%%

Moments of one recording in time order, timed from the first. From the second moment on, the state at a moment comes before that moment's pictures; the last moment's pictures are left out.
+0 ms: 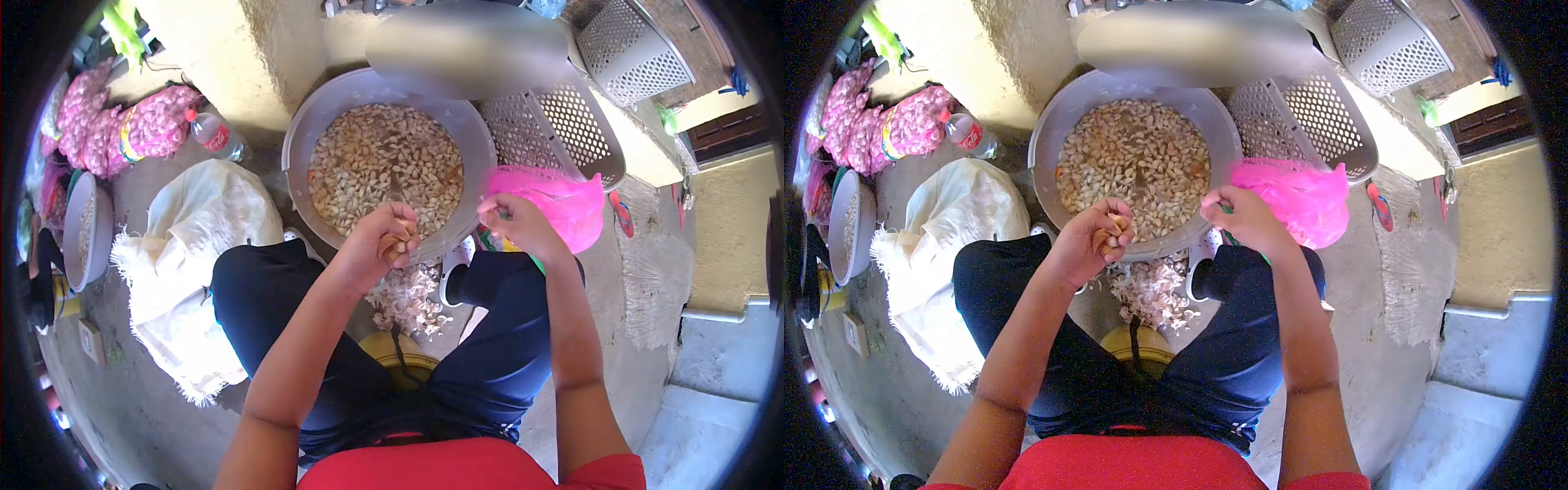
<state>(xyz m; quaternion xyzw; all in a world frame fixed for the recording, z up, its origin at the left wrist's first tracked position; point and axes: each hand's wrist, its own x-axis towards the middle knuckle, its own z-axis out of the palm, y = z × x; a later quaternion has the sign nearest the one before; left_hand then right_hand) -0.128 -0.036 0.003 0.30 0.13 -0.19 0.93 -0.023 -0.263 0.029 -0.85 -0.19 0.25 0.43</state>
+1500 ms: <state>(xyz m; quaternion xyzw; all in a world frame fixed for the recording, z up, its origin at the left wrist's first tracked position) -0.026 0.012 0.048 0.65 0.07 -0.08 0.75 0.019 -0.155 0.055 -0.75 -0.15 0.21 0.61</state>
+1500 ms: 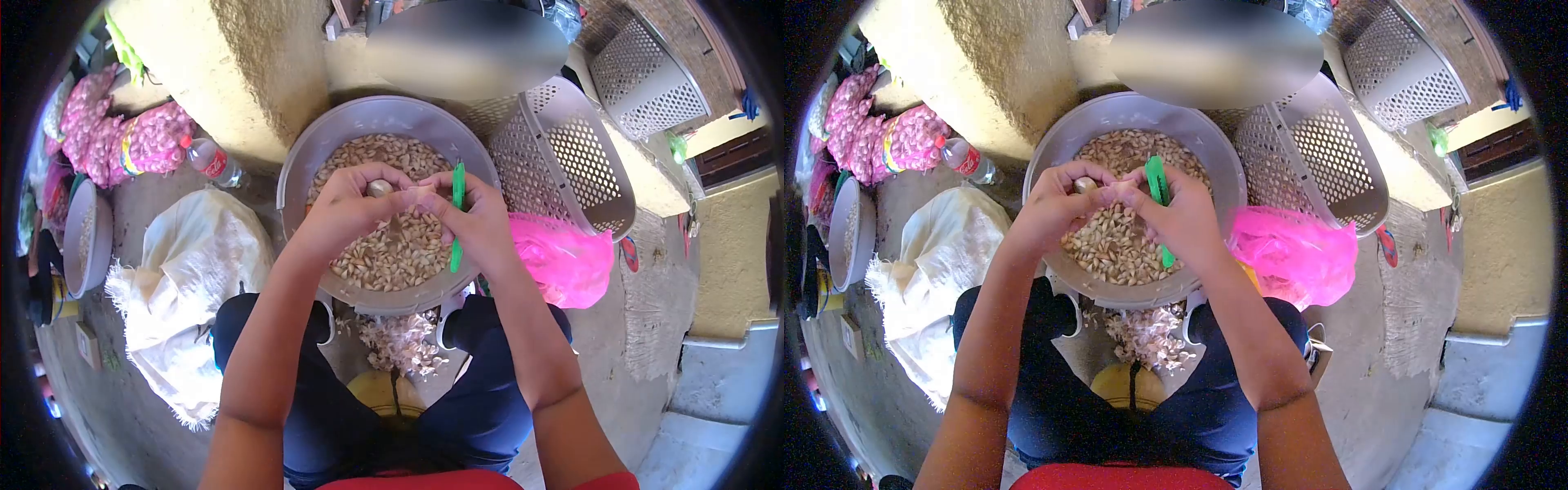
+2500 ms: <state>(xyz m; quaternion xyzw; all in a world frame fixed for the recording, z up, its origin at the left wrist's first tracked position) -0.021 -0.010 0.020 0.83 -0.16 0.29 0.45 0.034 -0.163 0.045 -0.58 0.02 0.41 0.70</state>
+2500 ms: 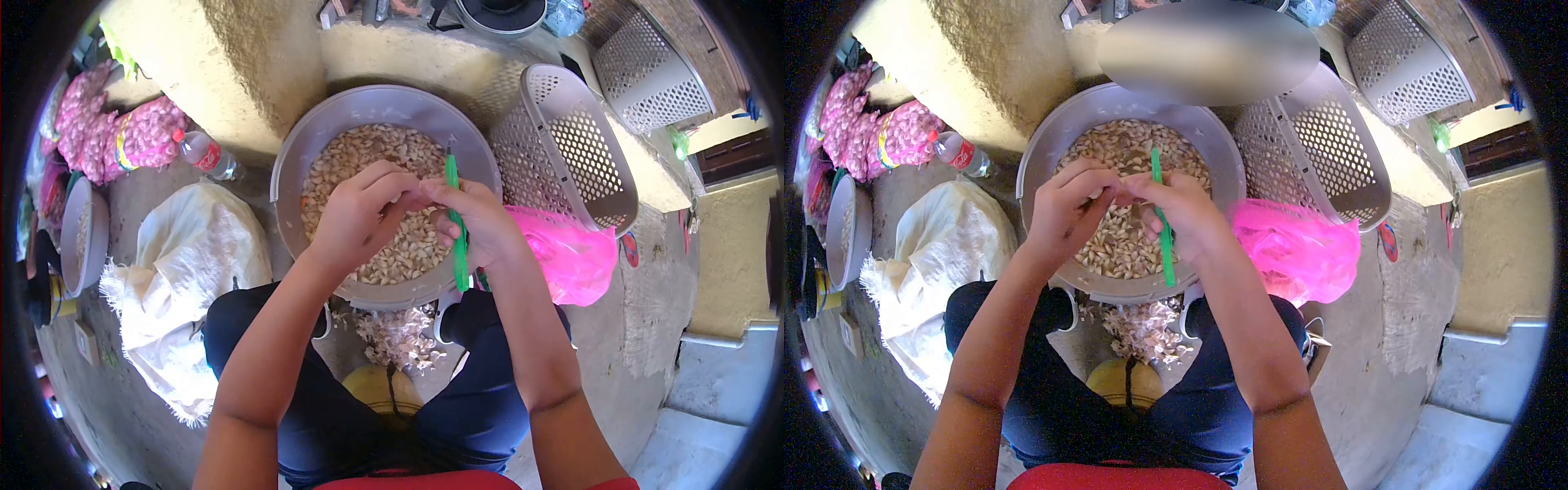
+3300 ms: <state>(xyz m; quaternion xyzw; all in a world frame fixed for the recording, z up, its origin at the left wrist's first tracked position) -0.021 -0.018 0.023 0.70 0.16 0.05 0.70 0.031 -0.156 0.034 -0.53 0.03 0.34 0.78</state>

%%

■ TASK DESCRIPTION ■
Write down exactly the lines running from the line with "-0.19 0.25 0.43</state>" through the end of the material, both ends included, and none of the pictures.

■ RESPONSE TO THIS EXERCISE ■
<state>(xyz m; quaternion xyzw; all in a world frame fixed for the recording, z up, its origin at the left wrist's first tracked position; point and axes: each hand's wrist, its own x-axis towards the middle knuckle, its own z-axis out of the palm, y = z × x; a later quaternion has the sign nearest the one before; left_hand then right_hand) -0.128 -0.036 0.003 0.30 0.13 -0.19 0.93 -0.023 -0.263 0.029 -0.85 -0.19 0.25 0.43</state>
+1500 ms: <state>(xyz m; quaternion xyzw; all in a world frame fixed for the recording, z up, its origin at the left wrist's first tracked position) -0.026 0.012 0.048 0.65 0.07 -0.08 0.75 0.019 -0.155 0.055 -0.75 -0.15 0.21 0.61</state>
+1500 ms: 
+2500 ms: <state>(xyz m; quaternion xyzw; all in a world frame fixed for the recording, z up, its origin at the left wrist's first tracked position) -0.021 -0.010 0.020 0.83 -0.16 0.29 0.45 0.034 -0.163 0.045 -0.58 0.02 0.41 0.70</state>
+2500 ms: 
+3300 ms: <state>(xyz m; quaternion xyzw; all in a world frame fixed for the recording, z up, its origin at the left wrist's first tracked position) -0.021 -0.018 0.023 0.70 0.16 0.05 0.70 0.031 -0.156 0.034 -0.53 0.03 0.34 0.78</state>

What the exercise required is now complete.